GIVEN DATA Start Marker

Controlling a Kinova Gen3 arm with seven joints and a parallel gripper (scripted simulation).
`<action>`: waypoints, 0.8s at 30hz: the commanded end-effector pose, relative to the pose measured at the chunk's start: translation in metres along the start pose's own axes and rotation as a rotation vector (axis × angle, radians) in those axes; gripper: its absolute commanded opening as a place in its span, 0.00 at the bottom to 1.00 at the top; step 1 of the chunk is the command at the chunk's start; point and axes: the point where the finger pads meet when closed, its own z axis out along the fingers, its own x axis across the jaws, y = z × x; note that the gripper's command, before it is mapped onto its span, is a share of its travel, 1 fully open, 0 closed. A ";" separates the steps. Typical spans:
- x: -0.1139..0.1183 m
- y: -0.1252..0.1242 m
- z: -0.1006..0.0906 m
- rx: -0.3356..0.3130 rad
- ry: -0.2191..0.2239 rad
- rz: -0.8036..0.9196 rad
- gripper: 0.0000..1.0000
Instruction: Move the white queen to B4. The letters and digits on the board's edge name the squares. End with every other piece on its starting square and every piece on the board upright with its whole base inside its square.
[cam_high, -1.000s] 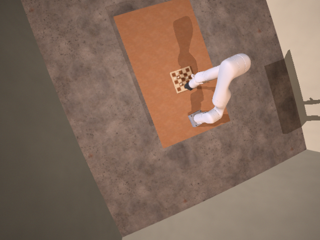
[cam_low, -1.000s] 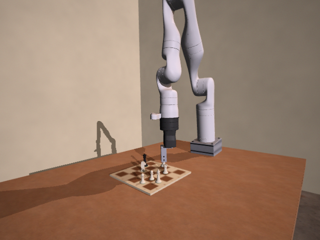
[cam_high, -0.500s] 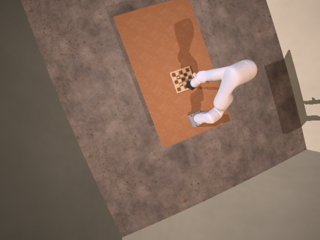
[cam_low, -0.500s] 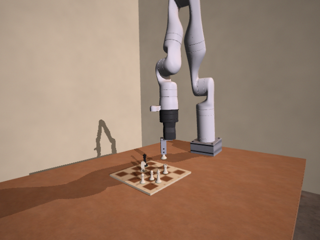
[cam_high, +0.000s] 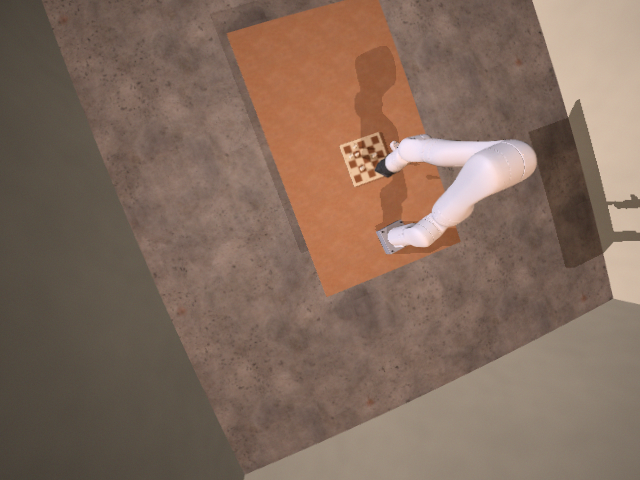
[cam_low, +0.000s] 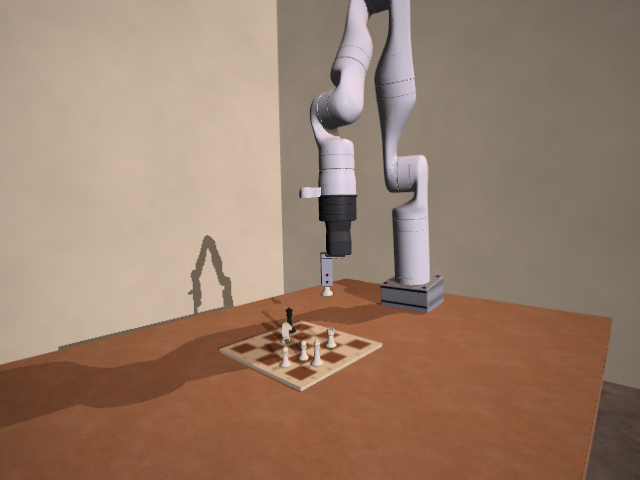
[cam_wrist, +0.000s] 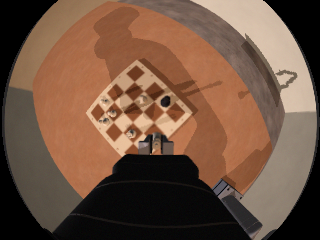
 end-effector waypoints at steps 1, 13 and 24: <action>-0.006 -0.001 -0.007 0.008 -0.016 -0.007 0.00; -0.005 -0.001 -0.018 0.008 -0.016 -0.007 0.00; -0.005 -0.001 -0.018 0.008 -0.016 -0.007 0.00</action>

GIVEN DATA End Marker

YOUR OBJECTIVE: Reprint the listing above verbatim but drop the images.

EXERCISE RESULT:
Controlling a Kinova Gen3 arm with seven joints and a parallel gripper (scripted simulation).
`<action>`: waypoints, 0.8s at 30hz: the commanded end-effector pose, relative to the pose measured at the chunk's start: translation in metres along the start pose's own axes and rotation as a rotation vector (axis × angle, radians) in those axes; gripper: its absolute commanded opening as a place in its span, 0.00 at the bottom to 1.00 at the top; step 1 of the chunk is the command at the chunk's start; point and axes: the point where the finger pads meet when closed, its own z axis out along the fingers, its own x axis across the jaws, y = z × x; note that the gripper's command, before it is mapped onto its span, is a share of its travel, 1 fully open, 0 closed. A ";" separates the steps. Typical spans:
- x: -0.1139..0.1183 m
- y: -0.1252..0.1242 m
- z: -0.1006..0.0906 m
- rx: -0.3356..0.3130 rad
- ry: -0.2191..0.2239 rad
- rz: -0.8036..0.9196 rad
- gripper: 0.0000..1.0000
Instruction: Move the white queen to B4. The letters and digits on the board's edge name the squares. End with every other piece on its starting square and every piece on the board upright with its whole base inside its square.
[cam_high, -1.000s] 
[cam_low, -1.000s] 
[cam_high, -0.500s] 
[cam_low, -0.500s] 
[cam_high, +0.000s] 
[cam_low, +0.000s] 
[cam_wrist, +0.000s] 
 end-effector waypoints at steps 1, 13 and 24: <action>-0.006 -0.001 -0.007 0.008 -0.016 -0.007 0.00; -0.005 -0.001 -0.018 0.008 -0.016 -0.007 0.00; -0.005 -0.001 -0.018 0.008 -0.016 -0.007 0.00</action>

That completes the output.